By analyzing existing cross correlation between The Graph and Aethir, you can compare the effects of market volatilities on Graph and Aethir and check how they will diversify away market risk if combined in the same portfolio for a given time horizon. You can also utilize pair trading strategies of matching a long position in Graph with a short position of Aethir. Check out your portfolio center. Please also check ongoing floating volatility patterns of Graph and Aethir.

Diversification Opportunities for Graph and Aethir

0.39
  Correlation Coefficient

Weak diversification

The 3 months correlation between Graph and Aethir is 0.39. Overlapping area represents the amount of risk that can be diversified away by holding The Graph and Aethir in the same portfolio, assuming nothing else is changed. The correlation between historical prices or returns on Aethir and Graph is a relative statistical measure of the degree to which these equity instruments tend to move together. The correlation coefficient measures the extent to which returns on The Graph are associated (or correlated) with Aethir. Values of the correlation coefficient range from -1 to +1, where. The correlation of zero (0) is possible when the price movement of Aethir has no effect on the direction of Graph i.e., Graph and Aethir go up and down completely randomly.

Pair Corralation between Graph and Aethir

Assuming the 90 days trading horizon The Graph is expected to generate 0.7 times more return on investment than Aethir. However, The Graph is 1.42 times less risky than Aethir. It trades about -0.26 of its potential returns per unit of risk. Aethir is currently generating about -0.41 per unit of risk. If you would invest  8.21  in The Graph on August 6, 2025 and sell it today you would lose (2.47) from holding The Graph or give up 30.09% of portfolio value over 90 days.
Time Period3 Months [change]
DirectionMoves Together 
StrengthVery Weak
Accuracy100.0%
ValuesDaily Returns

The Graph  vs.  Aethir

 Performance 
       Timeline  
Graph 

Risk-Adjusted Performance

Weakest

 
Weak
 
Strong
Over the last 90 days The Graph has generated negative risk-adjusted returns adding no value to investors with long positions. In spite of unsteady performance in the last few months, the Crypto's basic indicators remain rather sound which may send shares a bit higher in December 2025. The latest tumult may also be a sign of longer-term up-swing for The Graph shareholders.
Aethir 

Risk-Adjusted Performance

Weakest

 
Weak
 
Strong
Over the last 90 days Aethir has generated negative risk-adjusted returns adding no value to investors with long positions. In spite of latest unsteady performance, the Crypto's technical indicators remain sound and the latest tumult on Wall Street may also be a sign of longer-term gains for Aethir shareholders.
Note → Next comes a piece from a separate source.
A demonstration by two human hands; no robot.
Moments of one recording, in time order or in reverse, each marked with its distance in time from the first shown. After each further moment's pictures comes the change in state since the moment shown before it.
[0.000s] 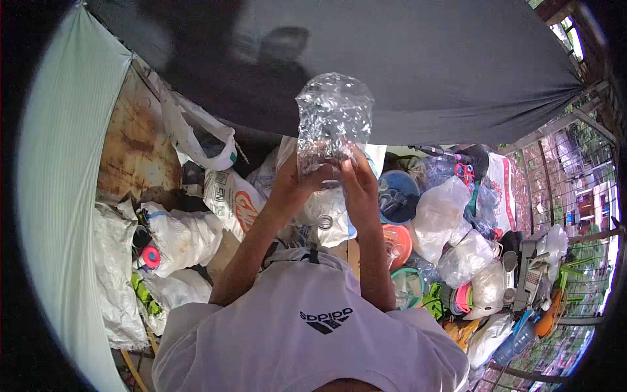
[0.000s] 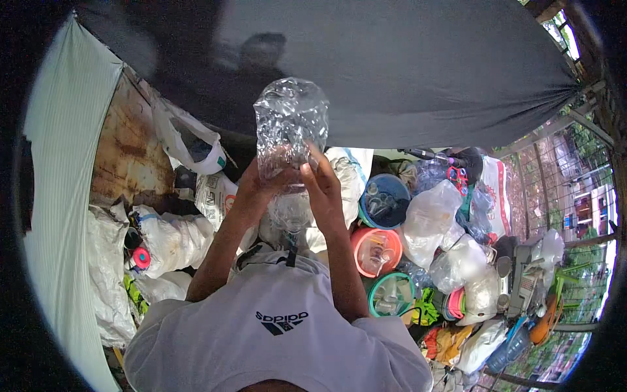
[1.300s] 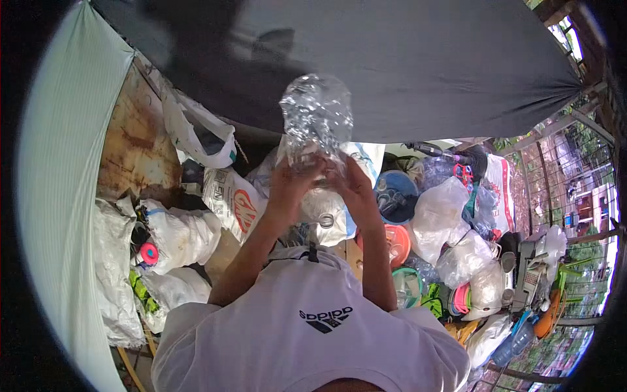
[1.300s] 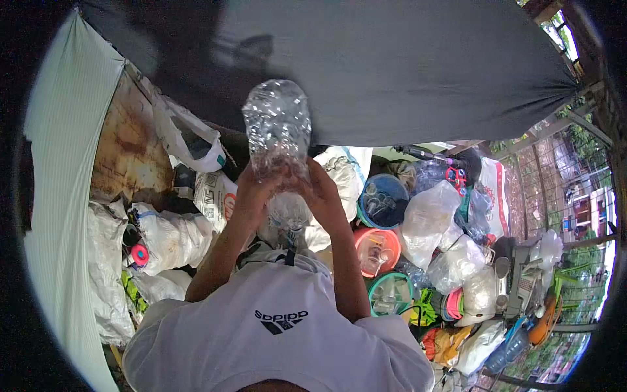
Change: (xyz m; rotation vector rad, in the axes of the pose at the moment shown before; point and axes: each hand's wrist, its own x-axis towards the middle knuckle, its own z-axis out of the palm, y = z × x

Graph and Aethir Volatility Contrast

   Predicted Return Density   
       Returns  

Pair Trading with Graph and Aethir

The main advantage of trading using opposite Graph and Aethir positions is that it hedges away some unsystematic risk. Because of two separate transactions, even if Graph position performs unexpectedly, Aethir can make up some of the losses. Pair trading also minimizes risk from directional movements in the market. For example, if an entire industry or sector drops because of unexpected headlines, the short position in Aethir will offset losses from the drop in Aethir's long position.
The idea behind The Graph and Aethir pairs trading is to make the combined position market-neutral, meaning the overall market's direction will not affect its win or loss (or potential downside or upside). This can be achieved by designing a pairs trade with two highly correlated stocks or equities that operate in a similar space or sector, making it possible to obtain profits through simple and relatively low-risk investment.
Check out your portfolio center.
Note that this page's information should be used as a complementary analysis to find the right mix of equity instruments to add to your existing portfolios or create a brand new portfolio. You can also try the Piotroski F Score module to get Piotroski F Score based on the binary analysis strategy of nine different fundamentals.